Search the entries below for "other". Report each line where it occurs.

[Data in this exercise Boundary: Start]

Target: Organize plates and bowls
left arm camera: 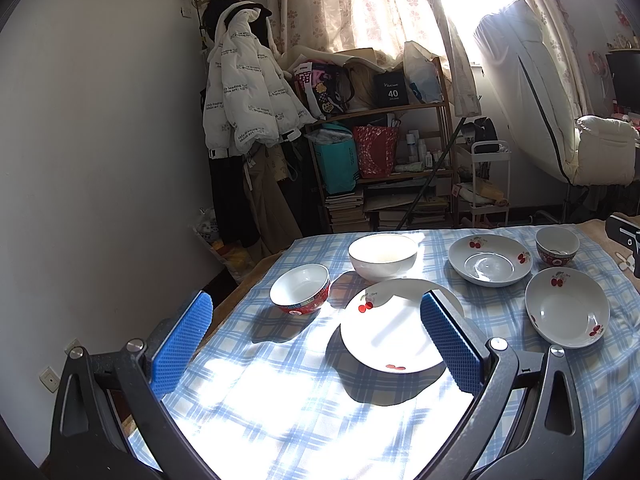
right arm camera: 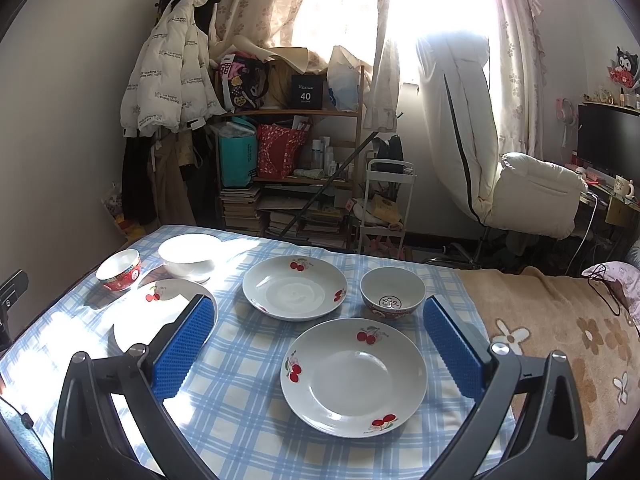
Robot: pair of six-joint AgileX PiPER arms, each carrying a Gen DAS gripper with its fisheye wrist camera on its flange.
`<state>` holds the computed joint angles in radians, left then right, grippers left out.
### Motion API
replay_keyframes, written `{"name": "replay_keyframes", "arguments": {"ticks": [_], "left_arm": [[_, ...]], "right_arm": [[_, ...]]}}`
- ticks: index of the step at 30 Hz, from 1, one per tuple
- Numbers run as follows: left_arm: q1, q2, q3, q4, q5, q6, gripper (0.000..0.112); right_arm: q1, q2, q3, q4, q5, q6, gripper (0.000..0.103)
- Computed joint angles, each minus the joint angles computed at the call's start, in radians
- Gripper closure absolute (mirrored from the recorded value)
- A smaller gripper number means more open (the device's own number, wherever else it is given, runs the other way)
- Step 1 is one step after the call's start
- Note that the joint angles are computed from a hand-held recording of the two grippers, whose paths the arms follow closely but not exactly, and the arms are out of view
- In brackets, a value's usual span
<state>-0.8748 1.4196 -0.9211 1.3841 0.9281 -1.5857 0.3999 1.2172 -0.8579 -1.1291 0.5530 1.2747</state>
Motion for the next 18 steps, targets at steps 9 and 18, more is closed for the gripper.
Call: {"name": "replay_keyframes", "arguments": {"ticks": [9,18], "left_arm": [[0.008,-0.001,0.004,-0.001,-0.004,0.010,0.010],[0.022,0.030,-0.045,-0.042,-0.001,0.074,0.010]], "right_arm": [[0.003,0.005,0.005,0.005,-0.001,0.005,0.000],[-0.018,-0.006,-0.003,0.110,-0.021,-0.070,0.000]]}}
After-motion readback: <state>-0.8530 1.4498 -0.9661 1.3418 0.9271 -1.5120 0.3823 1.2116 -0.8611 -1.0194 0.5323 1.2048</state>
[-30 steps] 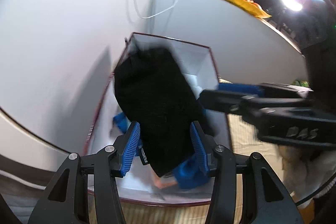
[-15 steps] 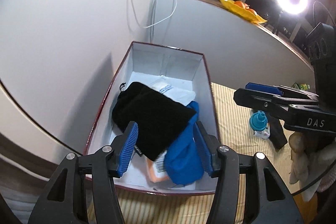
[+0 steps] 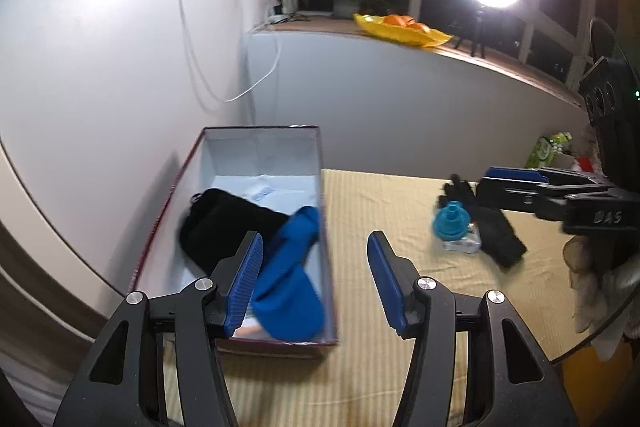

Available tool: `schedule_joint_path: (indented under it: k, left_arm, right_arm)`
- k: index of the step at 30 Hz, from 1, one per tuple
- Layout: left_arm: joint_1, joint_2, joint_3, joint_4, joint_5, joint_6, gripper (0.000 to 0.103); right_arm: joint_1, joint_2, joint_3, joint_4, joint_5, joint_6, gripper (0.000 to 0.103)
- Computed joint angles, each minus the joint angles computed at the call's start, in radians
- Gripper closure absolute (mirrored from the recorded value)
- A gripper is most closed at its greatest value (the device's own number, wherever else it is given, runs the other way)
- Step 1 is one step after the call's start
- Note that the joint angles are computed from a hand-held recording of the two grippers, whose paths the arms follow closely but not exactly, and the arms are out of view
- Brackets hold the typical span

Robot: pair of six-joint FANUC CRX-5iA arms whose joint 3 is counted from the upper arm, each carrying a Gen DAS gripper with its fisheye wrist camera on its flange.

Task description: Organize soft objects

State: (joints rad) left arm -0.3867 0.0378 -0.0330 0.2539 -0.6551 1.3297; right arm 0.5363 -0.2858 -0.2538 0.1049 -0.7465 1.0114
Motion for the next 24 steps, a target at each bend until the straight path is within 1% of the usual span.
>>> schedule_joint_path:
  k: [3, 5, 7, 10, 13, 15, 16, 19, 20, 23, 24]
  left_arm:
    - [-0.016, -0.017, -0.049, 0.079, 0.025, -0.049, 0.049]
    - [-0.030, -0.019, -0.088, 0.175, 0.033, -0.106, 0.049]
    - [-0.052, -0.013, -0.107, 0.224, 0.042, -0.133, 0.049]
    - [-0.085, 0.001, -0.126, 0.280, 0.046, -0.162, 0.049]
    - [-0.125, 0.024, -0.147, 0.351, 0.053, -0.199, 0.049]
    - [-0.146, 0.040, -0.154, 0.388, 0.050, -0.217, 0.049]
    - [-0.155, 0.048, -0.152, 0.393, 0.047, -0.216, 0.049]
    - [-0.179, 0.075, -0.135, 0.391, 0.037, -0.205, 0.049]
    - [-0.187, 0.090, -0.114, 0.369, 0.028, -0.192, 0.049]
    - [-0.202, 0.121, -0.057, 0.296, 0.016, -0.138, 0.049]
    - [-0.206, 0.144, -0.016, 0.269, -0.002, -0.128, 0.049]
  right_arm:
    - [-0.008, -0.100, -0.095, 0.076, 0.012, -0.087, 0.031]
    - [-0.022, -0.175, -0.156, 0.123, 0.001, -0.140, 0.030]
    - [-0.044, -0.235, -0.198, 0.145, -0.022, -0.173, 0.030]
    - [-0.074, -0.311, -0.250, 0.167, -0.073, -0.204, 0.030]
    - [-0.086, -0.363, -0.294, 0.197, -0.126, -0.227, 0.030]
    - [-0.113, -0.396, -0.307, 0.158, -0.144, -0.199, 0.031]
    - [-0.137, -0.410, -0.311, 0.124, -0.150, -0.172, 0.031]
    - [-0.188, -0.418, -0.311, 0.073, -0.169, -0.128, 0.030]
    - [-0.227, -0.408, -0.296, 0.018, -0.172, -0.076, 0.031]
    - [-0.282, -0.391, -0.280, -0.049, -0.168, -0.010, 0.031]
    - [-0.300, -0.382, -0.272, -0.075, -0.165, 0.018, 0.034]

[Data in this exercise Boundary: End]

Response to this exercise:
- A smaller gripper number means more open (the device's own number, wherever else it is given, runs the other way)
- A gripper is most closed at its greatest value (the device's own number, wherever else it is given, runs the other way)

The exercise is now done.